Svetla Andreeva visited the Library and Information Centre “Slaveyche” with her latest book “The Visions of Mrs. Rose”. At the meeting, which took place on June 23 in the Foreign Languages Department, the Veliko Tarnovo author introduced the guests to a world where the thin line between the human and the monstrous is painfully clear. This time the focus is on the woman - not as a victim, but as a perpetrator, as a bearer of guilt that is not always apparent at first sight.
The collection contains three novellas - “An Italian Connection”, “The Visions of Madame Rosa” and “Is There Bread for Sinners”. They are united by the common theme of women who kill - not out of hatred, but out of pain, out of impasse, out of accumulated quiet rage. These are not crime stories in the classical sense, but psychological portraits in which the boundaries between the real and the imagined, between guilt and redemption, are intertwined. The narrative moves between mystery and psychological drama, in that style characteristic of Andreeva - delicate but penetrating, with a flair for language and for people's fates.
With each new book, she reminds us that literature can not only tell, but also reveal - what lies behind the words, behind the silence and behind the surface of everyday life.
Svetla Andreeva is an established author and journalist from Veliko Tarnovo. She graduated in Bulgarian Philology at the University of Veliko Tarnovo "St. She is a graduate of St. Cyril and Methodius University in Veliko Tarnovo. Her career has taken her through various professional fields - journalist in print media, radio and television, bringing with her the sensitivity of a storyteller and observer.
She made her debut in literature in the 1980s with a 1984 collection of short stories, The TV and the Canary, but over the past two decades has established herself as an author with a distinct style.

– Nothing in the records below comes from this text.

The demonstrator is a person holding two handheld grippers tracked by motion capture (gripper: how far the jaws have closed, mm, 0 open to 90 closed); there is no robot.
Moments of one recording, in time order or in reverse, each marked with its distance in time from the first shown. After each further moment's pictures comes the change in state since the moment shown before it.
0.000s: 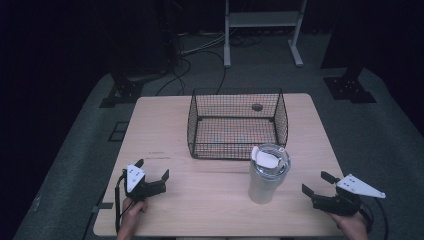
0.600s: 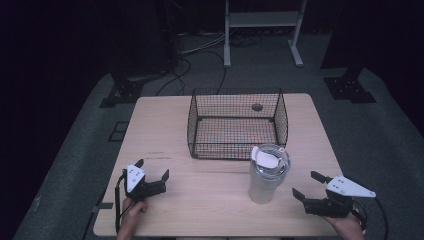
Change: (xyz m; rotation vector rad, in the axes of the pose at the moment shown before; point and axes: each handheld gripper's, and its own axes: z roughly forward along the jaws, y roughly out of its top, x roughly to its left) left arm 0.000 0.000 0.000 0.000 -0.001 0.000; right arm 0.029 0.018 0.002 0.020 0.082 -0.109
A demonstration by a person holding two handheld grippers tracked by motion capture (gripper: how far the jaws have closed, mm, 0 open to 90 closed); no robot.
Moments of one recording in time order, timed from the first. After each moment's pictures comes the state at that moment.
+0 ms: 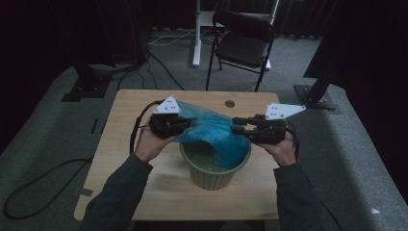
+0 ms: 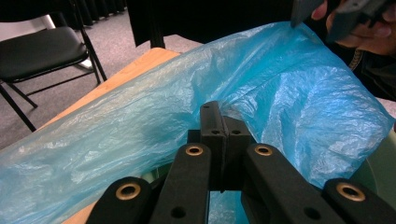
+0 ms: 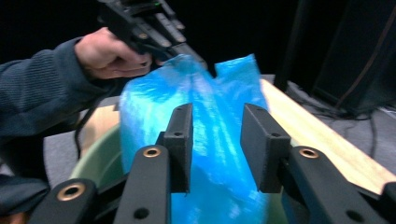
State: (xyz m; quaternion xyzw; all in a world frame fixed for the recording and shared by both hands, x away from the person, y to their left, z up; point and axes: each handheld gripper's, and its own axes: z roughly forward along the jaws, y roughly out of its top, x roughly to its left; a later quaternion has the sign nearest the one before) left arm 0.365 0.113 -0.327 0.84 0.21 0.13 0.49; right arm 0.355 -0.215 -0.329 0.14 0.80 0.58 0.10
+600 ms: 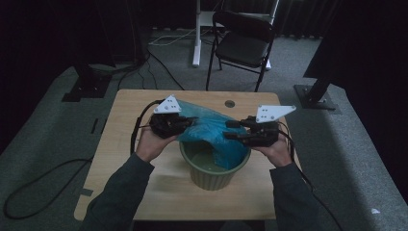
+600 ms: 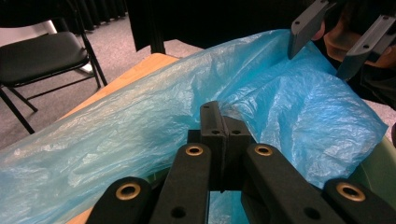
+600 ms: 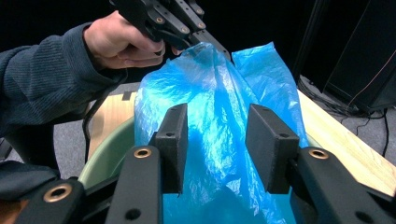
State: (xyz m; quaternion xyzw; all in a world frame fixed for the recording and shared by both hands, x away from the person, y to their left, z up) left arm 0.364 0.111 -0.324 0.83 0.21 0.14 0.50; right arm 0.352 -0.197 -0.329 0.12 0.81 0.56 0.09
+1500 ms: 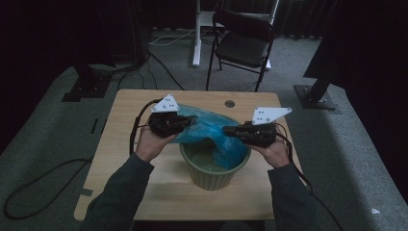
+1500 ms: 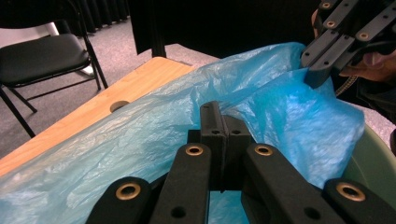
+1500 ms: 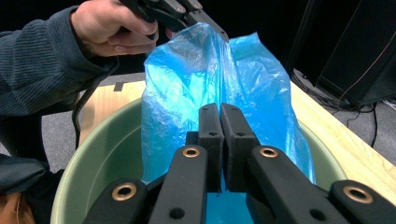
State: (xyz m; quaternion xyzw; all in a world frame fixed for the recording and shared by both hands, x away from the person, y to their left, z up) left arm 0.365 0.114 -0.325 0.82 0.21 0.13 0.51; right arm 0.352 -0.194 -0.335 0.12 0.82 0.54 0.11
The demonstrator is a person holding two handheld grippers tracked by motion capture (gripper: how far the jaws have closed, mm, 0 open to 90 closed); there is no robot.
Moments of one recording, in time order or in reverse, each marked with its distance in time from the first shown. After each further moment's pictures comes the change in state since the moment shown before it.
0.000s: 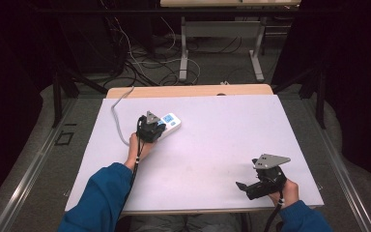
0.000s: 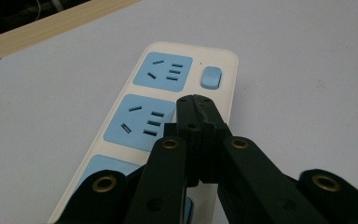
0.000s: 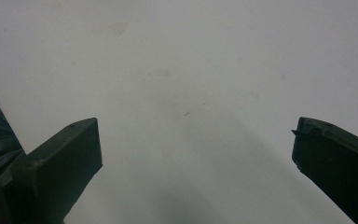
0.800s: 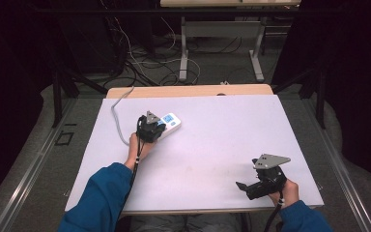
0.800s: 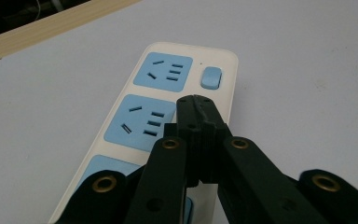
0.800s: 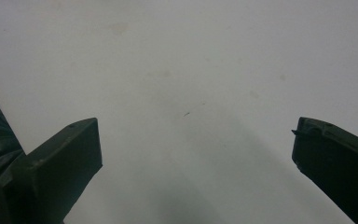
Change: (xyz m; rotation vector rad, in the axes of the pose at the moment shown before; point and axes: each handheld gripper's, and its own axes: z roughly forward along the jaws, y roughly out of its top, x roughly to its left) left arm 0.000 0.000 0.000 0.003 -0.001 0.001; right arm 0.000 0.000 0.000 0.000 0.000 0.003
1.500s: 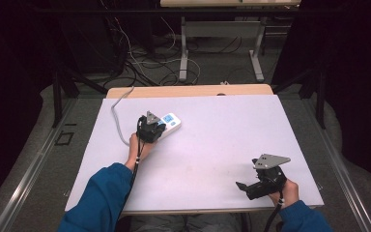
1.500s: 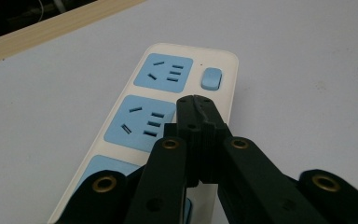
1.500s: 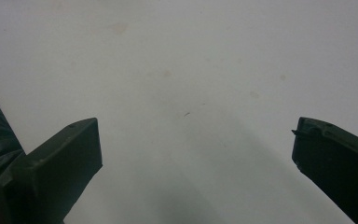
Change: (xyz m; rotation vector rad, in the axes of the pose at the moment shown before) left arm -0.001 0.000 0.000 -0.004 0.002 0.002; right arm 0.000 0.000 0.000 -0.005 -0.006 -0.002
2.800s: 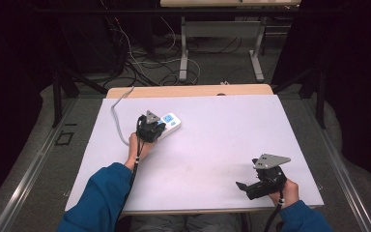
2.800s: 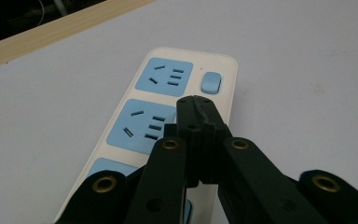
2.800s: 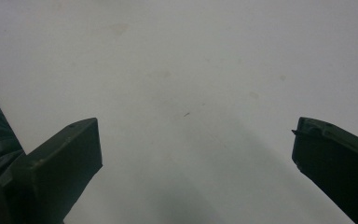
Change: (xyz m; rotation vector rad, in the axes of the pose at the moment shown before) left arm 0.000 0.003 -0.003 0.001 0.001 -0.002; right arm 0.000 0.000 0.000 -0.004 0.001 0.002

Her books include Born of the Devil (2000), Jim's Goats (2007), Bread for Sinners (2013), Bus to Heaven (2016), Good, Beautiful, Evil (novel 2017), The End of the Apocalypse (2020), and the critically acclaimed Death Before Christmas (first crime-themed 2023).
Svetla Andreeva has won several literary prizes, including the Atanas Lipchev Prize (2018), a short story competition, and “Celestial Meridians” from the same year, awards from international competitions.
Her short stories have been translated into Russian, Polish and Czech.
She is a member of the Union of Bulgarian Writers and an active participant in the literary life of Veliko Tarnovo.